§ EXERCISE
Write out all the entries below without any change.

(DATA)

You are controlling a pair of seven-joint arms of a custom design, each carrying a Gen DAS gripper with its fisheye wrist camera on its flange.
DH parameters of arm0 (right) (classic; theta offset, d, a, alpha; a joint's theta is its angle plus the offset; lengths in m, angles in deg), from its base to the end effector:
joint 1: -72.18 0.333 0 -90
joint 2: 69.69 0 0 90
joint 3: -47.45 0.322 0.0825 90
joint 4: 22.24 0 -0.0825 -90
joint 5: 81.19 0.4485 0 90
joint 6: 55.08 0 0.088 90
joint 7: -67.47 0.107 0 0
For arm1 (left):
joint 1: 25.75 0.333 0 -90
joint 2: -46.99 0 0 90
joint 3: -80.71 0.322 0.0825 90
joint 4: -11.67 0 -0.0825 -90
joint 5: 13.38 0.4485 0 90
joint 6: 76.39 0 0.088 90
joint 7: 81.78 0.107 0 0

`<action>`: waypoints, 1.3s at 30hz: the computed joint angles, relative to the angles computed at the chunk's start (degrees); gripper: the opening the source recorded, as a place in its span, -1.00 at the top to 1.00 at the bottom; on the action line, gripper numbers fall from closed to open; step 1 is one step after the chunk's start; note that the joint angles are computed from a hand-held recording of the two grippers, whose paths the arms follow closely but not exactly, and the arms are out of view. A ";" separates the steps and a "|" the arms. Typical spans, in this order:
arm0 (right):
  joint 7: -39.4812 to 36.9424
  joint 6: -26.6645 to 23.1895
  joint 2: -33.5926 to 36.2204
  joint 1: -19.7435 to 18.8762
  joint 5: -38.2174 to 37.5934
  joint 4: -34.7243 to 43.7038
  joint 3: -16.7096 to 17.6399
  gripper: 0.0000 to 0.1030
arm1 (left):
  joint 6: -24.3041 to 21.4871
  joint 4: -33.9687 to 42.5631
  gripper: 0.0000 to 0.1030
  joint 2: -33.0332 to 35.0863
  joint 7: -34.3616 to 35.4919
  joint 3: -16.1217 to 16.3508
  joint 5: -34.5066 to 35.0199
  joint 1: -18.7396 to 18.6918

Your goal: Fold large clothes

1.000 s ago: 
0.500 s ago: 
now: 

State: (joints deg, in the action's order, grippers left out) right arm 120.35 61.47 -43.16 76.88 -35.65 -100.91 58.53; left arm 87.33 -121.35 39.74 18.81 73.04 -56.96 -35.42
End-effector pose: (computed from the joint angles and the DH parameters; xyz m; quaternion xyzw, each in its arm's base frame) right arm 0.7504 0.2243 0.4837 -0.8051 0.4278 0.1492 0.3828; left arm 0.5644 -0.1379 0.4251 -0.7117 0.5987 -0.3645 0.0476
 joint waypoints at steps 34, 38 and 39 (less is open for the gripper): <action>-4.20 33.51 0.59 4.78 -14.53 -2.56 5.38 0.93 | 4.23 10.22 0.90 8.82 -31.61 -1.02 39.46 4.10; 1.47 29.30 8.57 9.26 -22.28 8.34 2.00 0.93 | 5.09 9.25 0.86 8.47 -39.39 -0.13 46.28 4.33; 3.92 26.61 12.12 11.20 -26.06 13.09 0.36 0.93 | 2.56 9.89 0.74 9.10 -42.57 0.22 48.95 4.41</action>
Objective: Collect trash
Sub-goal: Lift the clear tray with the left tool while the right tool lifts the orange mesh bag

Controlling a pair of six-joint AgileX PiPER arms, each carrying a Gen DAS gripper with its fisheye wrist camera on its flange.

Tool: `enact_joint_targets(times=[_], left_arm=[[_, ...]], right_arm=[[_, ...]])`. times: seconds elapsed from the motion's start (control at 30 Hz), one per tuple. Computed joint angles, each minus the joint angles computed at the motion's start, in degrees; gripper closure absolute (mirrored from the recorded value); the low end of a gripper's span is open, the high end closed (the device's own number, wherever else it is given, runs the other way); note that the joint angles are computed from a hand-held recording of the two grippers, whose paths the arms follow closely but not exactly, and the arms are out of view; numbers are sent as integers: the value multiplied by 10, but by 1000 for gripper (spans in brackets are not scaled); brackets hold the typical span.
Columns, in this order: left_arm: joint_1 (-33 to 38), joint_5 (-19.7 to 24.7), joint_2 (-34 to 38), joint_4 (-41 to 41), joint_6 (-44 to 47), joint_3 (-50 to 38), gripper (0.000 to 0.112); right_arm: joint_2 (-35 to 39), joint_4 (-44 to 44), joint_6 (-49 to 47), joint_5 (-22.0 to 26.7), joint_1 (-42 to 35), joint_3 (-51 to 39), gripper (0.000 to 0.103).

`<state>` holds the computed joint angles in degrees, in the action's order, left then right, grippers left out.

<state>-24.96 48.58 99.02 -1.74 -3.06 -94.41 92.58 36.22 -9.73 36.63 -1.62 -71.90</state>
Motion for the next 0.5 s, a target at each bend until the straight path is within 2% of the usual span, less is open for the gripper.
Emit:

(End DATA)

§ FINISHED EXERCISE
You are controlling a pair of seven-joint arms of a custom design, each carrying a Gen DAS gripper with its fisheye wrist camera on its flange.
DH parameters of arm0 (right) (classic; theta offset, d, a, alpha; a joint's theta is its angle plus the offset; lengths in m, angles in deg), from its base to the end effector:
joint 1: -72.18 0.333 0 -90
joint 2: 69.69 0 0 90
joint 3: -47.45 0.322 0.0825 90
joint 4: 22.24 0 -0.0825 -90
joint 5: 81.19 0.4485 0 90
joint 6: 55.08 0 0.088 90
joint 7: -67.47 0.107 0 0
For arm1 (left):
joint 1: 25.75 0.333 0 -90
joint 2: -46.99 0 0 90
joint 3: -80.71 0.322 0.0825 90
joint 4: -11.67 0 -0.0825 -90
joint 5: 13.38 0.4485 0 90
joint 6: 76.39 0 0.088 90
joint 7: 81.78 0.107 0 0

`<action>`: waypoints, 1.3s at 30hz: the computed joint angles, relative to the angles computed at the chunk's start (degrees); gripper: the opening the source recorded, as a place in its span, -1.00 at the top to 1.00 at the bottom; on the action line, gripper numbers fall from closed to open; step 1 is one step after the chunk's start; note that the joint angles are computed from a hand-held recording of the two grippers, whose paths the arms follow closely but not exactly, and the arms are out of view. A ";" separates the steps and a "|" the arms. Typical spans, in this order:
arm0 (right):
  joint 7: -39.4812 to 36.9424
  joint 6: -26.6645 to 23.1895
  joint 2: -33.5926 to 36.2204
  joint 1: -19.7435 to 18.8762
  joint 5: -38.2174 to 37.5934
  joint 4: -34.7243 to 43.7038
  joint 3: -16.7096 to 17.6399
  gripper: 0.0000 to 0.1030
arm1 (left):
  joint 6: -24.3041 to 21.4871
  joint 4: -33.9687 to 42.5631
  gripper: 0.0000 to 0.1030
  joint 2: -33.0332 to 35.0863
  joint 7: -34.3616 to 35.4919
  joint 3: -16.1217 to 16.3508
  joint 5: -34.5066 to 35.0199
  joint 1: -18.7396 to 18.6918

Your goal: Fold large clothes

1.000 s ago: 
0.500 s ago: 
now: 

State: (joints deg, in the action's order, grippers left out) right arm 120.35 61.47 -43.16 76.88 -35.65 -100.91 58.53; left arm 87.33 -121.35 39.74 18.81 73.04 -56.96 -35.42
End-effector pose: (computed from the joint angles and the DH parameters; xyz m; quaternion xyzw, each in its arm's base frame) right arm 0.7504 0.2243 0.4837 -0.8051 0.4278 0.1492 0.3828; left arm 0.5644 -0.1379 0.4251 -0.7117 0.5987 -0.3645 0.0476
 joint waypoints at steps 34, 38 and 39 (less is open for the gripper): <action>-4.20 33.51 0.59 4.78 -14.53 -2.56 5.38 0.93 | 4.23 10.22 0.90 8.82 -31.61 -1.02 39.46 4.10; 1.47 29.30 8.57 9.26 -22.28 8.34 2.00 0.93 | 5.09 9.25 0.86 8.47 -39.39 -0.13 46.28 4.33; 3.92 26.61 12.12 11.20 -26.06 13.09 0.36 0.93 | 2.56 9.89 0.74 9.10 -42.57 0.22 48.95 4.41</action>
Objective: Collect trash
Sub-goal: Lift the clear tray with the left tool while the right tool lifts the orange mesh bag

Controlling a pair of six-joint AgileX PiPER arms, each carrying a Gen DAS gripper with its fisheye wrist camera on its flange.

Tool: `enact_joint_targets(times=[_], left_arm=[[_, ...]], right_arm=[[_, ...]])`. times: seconds elapsed from the motion's start (control at 30 Hz), one per tuple. Computed joint angles, each minus the joint angles computed at the motion's start, in degrees; gripper closure absolute (mirrored from the recorded value); the low end of a gripper's span is open, the high end closed (the device's own number, wherever else it is given, runs the other way); note that the joint angles are computed from a hand-held recording of the two grippers, whose paths the arms follow closely but not exactly, and the arms are out of view; numbers are sent as integers: the value multiplied by 10, but by 1000 for gripper (spans in brackets are not scaled); brackets hold the typical span.
Columns, in this order: left_arm: joint_1 (-33 to 38), joint_5 (-19.7 to 24.7), joint_2 (-34 to 38), joint_4 (-41 to 41), joint_6 (-44 to 47), joint_3 (-50 to 38), gripper (0.000 to 0.112); right_arm: joint_2 (-35 to 39), joint_4 (-44 to 44), joint_6 (-49 to 47), joint_5 (-22.0 to 26.7), joint_1 (-42 to 35), joint_3 (-51 to 39), gripper (0.000 to 0.103).

`<state>` holds the computed joint angles in degrees, in the action's order, left then right, grippers left out.

<state>-24.96 48.58 99.02 -1.74 -3.06 -94.41 92.58 36.22 -9.73 36.63 -1.62 -71.90</state>
Motion for the next 0.5 s, a target at each bend until the straight path is within 2% of the usual span, less is open for the gripper.
Emit:

There is nothing more to this answer.